A Cardioversion is a procedure aimed to restore your heart's electrical rhythm to normal. The healthy heart contains an intrinsic electrical rhythm and pathway that may be disrupted and disorganized. This can lead to symptoms and further deterioration of heart function. A cardioversion is performed to restart that normal rhythm. Your physician and nursing staff, in the hospital room, use gelled pads to channel an electric current through the chest and heart while you are in a state of sleep. Depending on the arrhythmia, successful cardioversion occurs in most individuals.


Before the procedure:
  • We advise you have someone drive you to the hospital and take you home. You will receive sedation.
  • Plan to stay at the hospital for approximately 4 hours
  • Do not eat after midnight before the procedure.
  • If you accidently eat, please notify the doctor, as your test may need to be rescheduled.
  • You will be asked to sign a consent form after the test has been explained to you.
  • An anesthesiologist will likely aid in the procedure.
  • Staff will enter your room with an equipment cart and monitor.
  • You will be connected to the monitor with pads placed on your chest and back.

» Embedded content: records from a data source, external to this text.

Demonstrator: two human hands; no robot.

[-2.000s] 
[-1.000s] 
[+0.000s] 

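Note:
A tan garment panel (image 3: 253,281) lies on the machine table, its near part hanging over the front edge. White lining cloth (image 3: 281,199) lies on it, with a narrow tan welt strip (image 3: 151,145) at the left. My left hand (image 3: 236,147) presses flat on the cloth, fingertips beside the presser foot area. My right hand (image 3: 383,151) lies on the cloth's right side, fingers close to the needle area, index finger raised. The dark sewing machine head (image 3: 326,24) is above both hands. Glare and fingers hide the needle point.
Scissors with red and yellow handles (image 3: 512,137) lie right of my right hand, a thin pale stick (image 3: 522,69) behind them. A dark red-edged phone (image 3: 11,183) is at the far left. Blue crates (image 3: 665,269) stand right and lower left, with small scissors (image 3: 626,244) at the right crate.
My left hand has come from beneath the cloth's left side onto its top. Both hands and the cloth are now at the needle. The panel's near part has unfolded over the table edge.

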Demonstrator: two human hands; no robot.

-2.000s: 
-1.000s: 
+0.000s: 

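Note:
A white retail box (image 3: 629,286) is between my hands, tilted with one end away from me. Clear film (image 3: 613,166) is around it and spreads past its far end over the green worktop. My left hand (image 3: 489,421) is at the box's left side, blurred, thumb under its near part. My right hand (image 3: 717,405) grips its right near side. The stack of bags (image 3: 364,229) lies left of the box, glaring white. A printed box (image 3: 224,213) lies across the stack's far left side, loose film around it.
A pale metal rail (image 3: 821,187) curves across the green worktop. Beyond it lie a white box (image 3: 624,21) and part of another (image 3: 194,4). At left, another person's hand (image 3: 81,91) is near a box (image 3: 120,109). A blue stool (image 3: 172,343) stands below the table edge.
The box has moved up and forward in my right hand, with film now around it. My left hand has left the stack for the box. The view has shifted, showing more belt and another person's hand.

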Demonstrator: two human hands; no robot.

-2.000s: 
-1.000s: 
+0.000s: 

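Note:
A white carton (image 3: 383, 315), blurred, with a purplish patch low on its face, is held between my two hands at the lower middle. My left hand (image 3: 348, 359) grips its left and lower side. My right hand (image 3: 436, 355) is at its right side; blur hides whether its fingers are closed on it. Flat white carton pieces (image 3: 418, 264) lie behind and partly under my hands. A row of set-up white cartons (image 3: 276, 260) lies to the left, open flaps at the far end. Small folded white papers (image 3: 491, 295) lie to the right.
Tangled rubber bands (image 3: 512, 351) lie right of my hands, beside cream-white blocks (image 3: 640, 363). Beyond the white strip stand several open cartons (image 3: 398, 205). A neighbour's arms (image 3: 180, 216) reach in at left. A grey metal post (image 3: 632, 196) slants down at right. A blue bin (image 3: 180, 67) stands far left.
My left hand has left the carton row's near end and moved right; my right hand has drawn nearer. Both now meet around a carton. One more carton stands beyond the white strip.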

  • An intravenous line (IV line) will be placed in your hand or arm for medicine to be given during the procedure.
During the procedure:
  • Oxygen will be given to you by face mask.
  • Some medications will be given through your IV line. You will briefly fall asleep and may not remember the procedure.

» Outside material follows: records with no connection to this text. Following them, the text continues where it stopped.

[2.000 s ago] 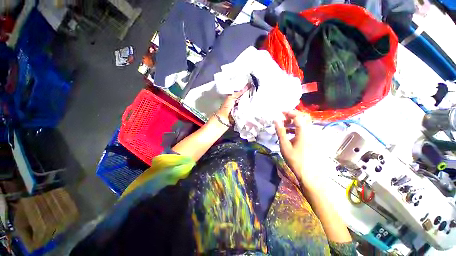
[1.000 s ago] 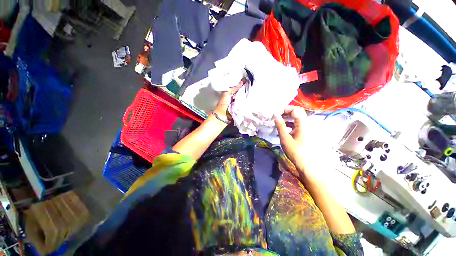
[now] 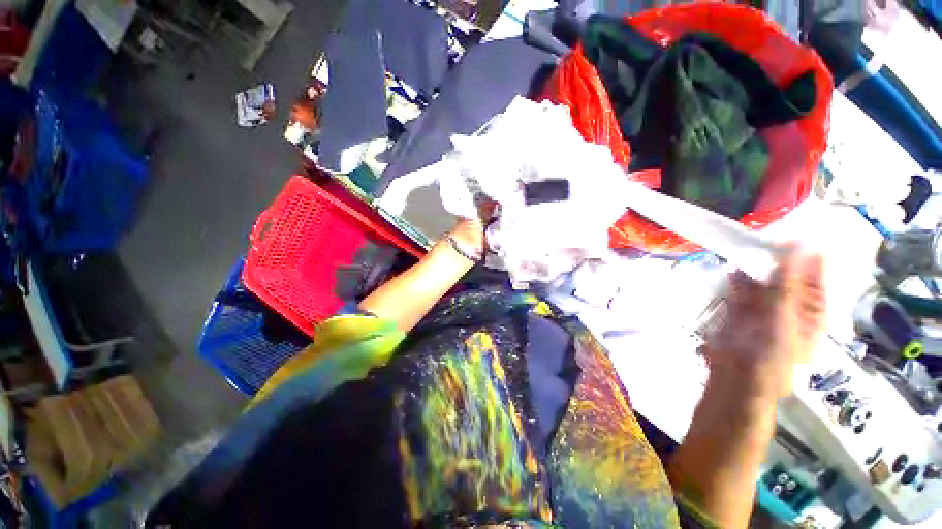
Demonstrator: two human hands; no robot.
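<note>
A crumpled bunch of white pieces [image 3: 568,227] lies in front of me, with a small dark rectangle showing on it. My left hand [image 3: 479,229] is shut on the bunch at its left side, fingers partly hidden under it. My right hand [image 3: 770,310] is blurred, out to the right over the sewing machine, and grips the end of a white strip [image 3: 692,222] stretched from the bunch. The wide-open red plastic bag [image 3: 822,124] with dark green cloth [image 3: 713,129] is just beyond.
The white sewing machine [image 3: 862,424] is at the right. Grey fabric panels [image 3: 470,98] lie on the table's far left part. A red basket [image 3: 300,243] stands over a blue basket [image 3: 243,346] at my left. Other blue bags [image 3: 88,186] are at the far left.
My right hand has moved from beside the bunch far to the right, drawing out a white strip. The dark rectangle now shows flat on the bunch. My left hand has stayed about in place.
</note>
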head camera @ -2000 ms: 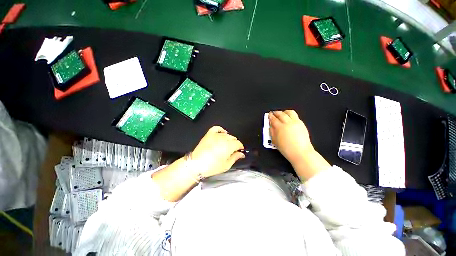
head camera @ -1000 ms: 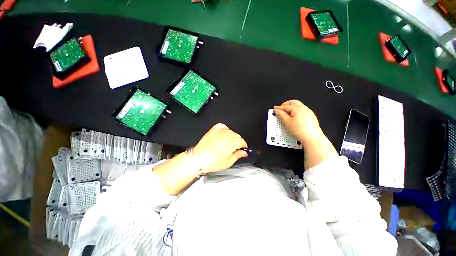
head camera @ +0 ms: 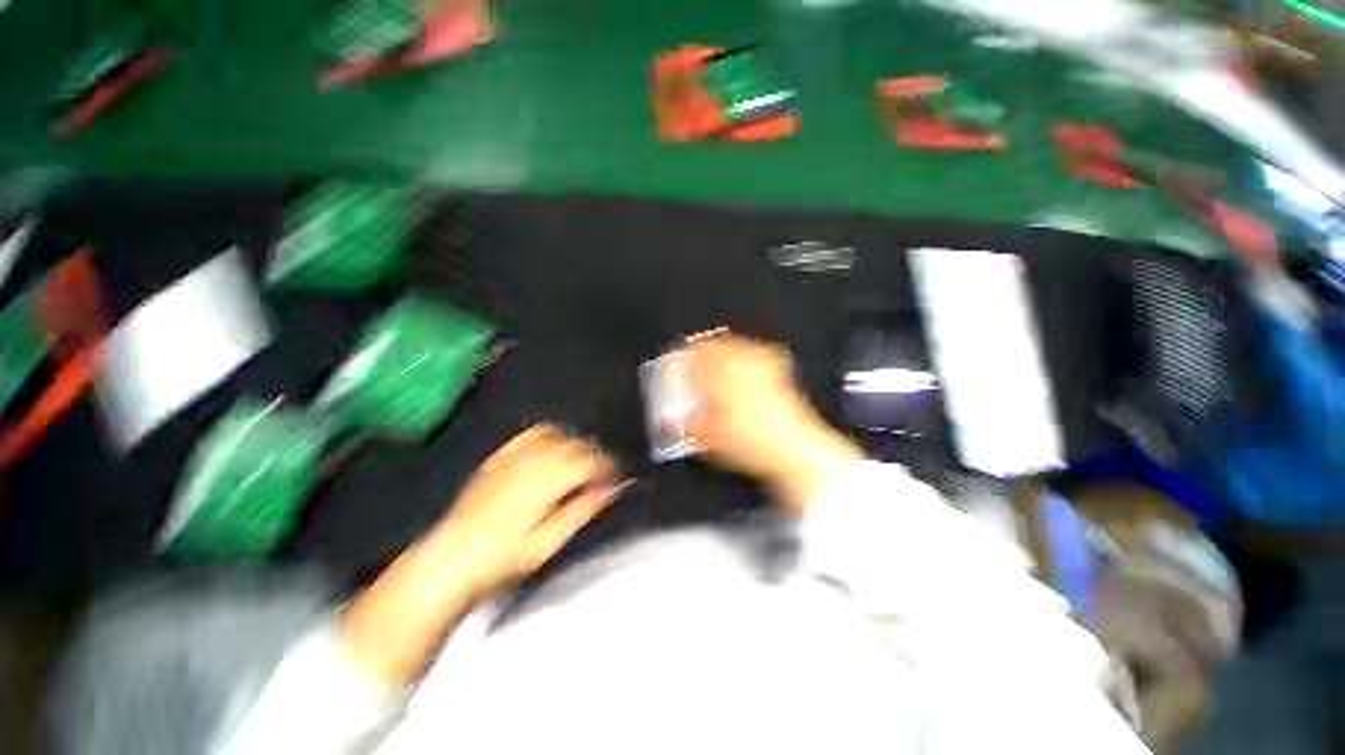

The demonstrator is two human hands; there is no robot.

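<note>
The frame is strongly blurred. My right hand point(head camera: 749, 401) lies over the right part of a small white cover plate point(head camera: 671, 404) on the black mat point(head camera: 590, 280); whether it grips the plate or only rests on it is unclear. My left hand point(head camera: 534, 499) is to the left of the plate, nearer my body, its fingers curled with the thumb near the index finger. Any small part at its fingertips is too blurred to tell.
Circuit board units point(head camera: 406, 362) and a white plate point(head camera: 185, 351) lie at left. A phone point(head camera: 888, 381), a long white piece point(head camera: 988, 359) and a pale loop point(head camera: 813, 257) lie at right. Orange-red pads with units point(head camera: 682, 98) sit on the green belt point(head camera: 568, 148).
The view has swung right, so the bench things appear further left. My right hand now covers more of the plate. The units on the belt appear in different places.
</note>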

  • An electrical current is administered through the two pads placed on your chest and back. This impulse will likely restore your heart to a normal rhythm.
After the procedure:
  • You begin to wake but may feel drowsy and notice some redness on your chest.
  • The nurse will monitor your vital signs until you are fully awake.
  • You will be instructed when to take your medicines, eat, and get out of bed.
  • Depending upon your overall condition you may go home later the same day.